STRASBOURG: La ville de Strasbourg a renoncé lundi à sa délibération sur le financement des cultes, objet d'un rappel à l'ordre de l'État après une controverse sur un projet de subvention d'une mosquée, lors d'un conseil municipal houleux, écourté après le départ de l'opposition.
Le conseil a abrogé la délibération adoptée quatre mois plus tôt. La maire écologiste Jeanne Barseghian a dit espérer pouvoir présenter un nouveau texte lors d'une prochaine réunion du conseil en mars.
Conformément au droit local en Alsace-Moselle, les pouvoirs publics peuvent subventionner les religions, cette partie du pays n'ayant pas connu la séparation de l'Église et de l'État en 1905 du fait de l'annexion allemande (1870-1918).
Mais la municipalité a suscité une polémique en 2021 avec un projet de subvention d'une mosquée d'obédience turque, finalement annulé. Dans l'espoir de fixer de nouvelles règles, la maire avait ensuite fait adopter en septembre par son conseil municipal une délibération sur le sujet du financement des associations et des projets cultuels.
La maire entendait ainsi adopter "un cadre clair, transparent, partagé", permettant de "garantir des principes de neutralité, de transparence et d'équité" entre les religions.
Mais début décembre, la préfète du Bas-Rhin, Josiane Chevalier, avait demandé au conseil municipal de revoir sa copie : elle y avait décelé plusieurs irrégularités et demandé à la municipalité de la rectifier sous deux mois "pour en renforcer la sécurité juridique".
La délibération autorisait la ville à soutenir les associations religieuses pour un maximum d'un million d'euros. Pour les nouveaux lieux de culte ou projets importants, il était proposé que le préfet "soit saisi pour avis concernant le projet", notamment pour permettre "d'informer la municipalité sur les liens éventuels de l'association avec des puissances étrangères" ou sur "toute alerte relative à la sécurité nationale et/ou aux dérives intégristes ou sectaires".
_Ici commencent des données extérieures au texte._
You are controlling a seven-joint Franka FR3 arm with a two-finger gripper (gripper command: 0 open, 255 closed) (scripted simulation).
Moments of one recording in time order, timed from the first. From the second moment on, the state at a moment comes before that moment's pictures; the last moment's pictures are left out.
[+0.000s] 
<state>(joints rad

La municipalité avait été au cœur d'une controverse en mars 2021 après le vote d'une délibération sur le principe d'une subvention de 2,5 millions d'euros pour la construction, toujours en cours, de la mosquée Eyyub Sultan, portée par l'association turque Millî Görüs.
Le ministre de l'Intérieur Gérald Darmanin avait accusé la ville de financer une "ingérence étrangère". Millî Görüs avait finalement renoncé à demander cette subvention, évitant à la ville d'avoir à se prononcer définitivement sur son octroi.
En novembre, la délibération, qui n'avait pas été retirée par la municipalité, a été annulée par le tribunal administratif de Strasbourg, saisi par des conseillers municipaux d'opposition et par la préfecture du Bas-Rhin.
La fin de cette séance déjà houleuse a été marquée par le départ des élus d'opposition, alors que plusieurs motions ou interpellations devaient encore être examinées.
Syamak Agha Babaei, le 1er adjoint qui présidait momentanément la séance en l'absence de Mme Barseghian, a indiqué que l'une d'elle, déposée par un élu d'opposition et portant sur la réouverture des musées strasbourgeois, fermés depuis plusieurs mois deux jours par semaine au lieu d'un, ne serait pas soumise au vote.
Une réflexion est en cours en vue de rendre prochainement des arbitrages sur ce point, a argué M. Agha Babaei.
"La Maire de Strasbourg a refusé au dernier moment de soumettre au vote deux résolutions (...) pourtant déposées dans le strict respect du règlement intérieur et validées par elle le matin même", se sont offusqués les élus d'opposition dans un communiqué commun.
La décision de quitter la séance est "inédite" et "fait suite à une nouvelle violation du règlement intérieur", ont-ils encore estimé.
"J'ai pris la décision de clore la séance" car "les conditions d'un débat démocratique contradictoire n'étant plus réunies", a réagi Mme Barseghian dans un communiqué, en appelant "à la responsabilité (...) des conseillers municipaux pour que les débats démocratiques s'apaisent".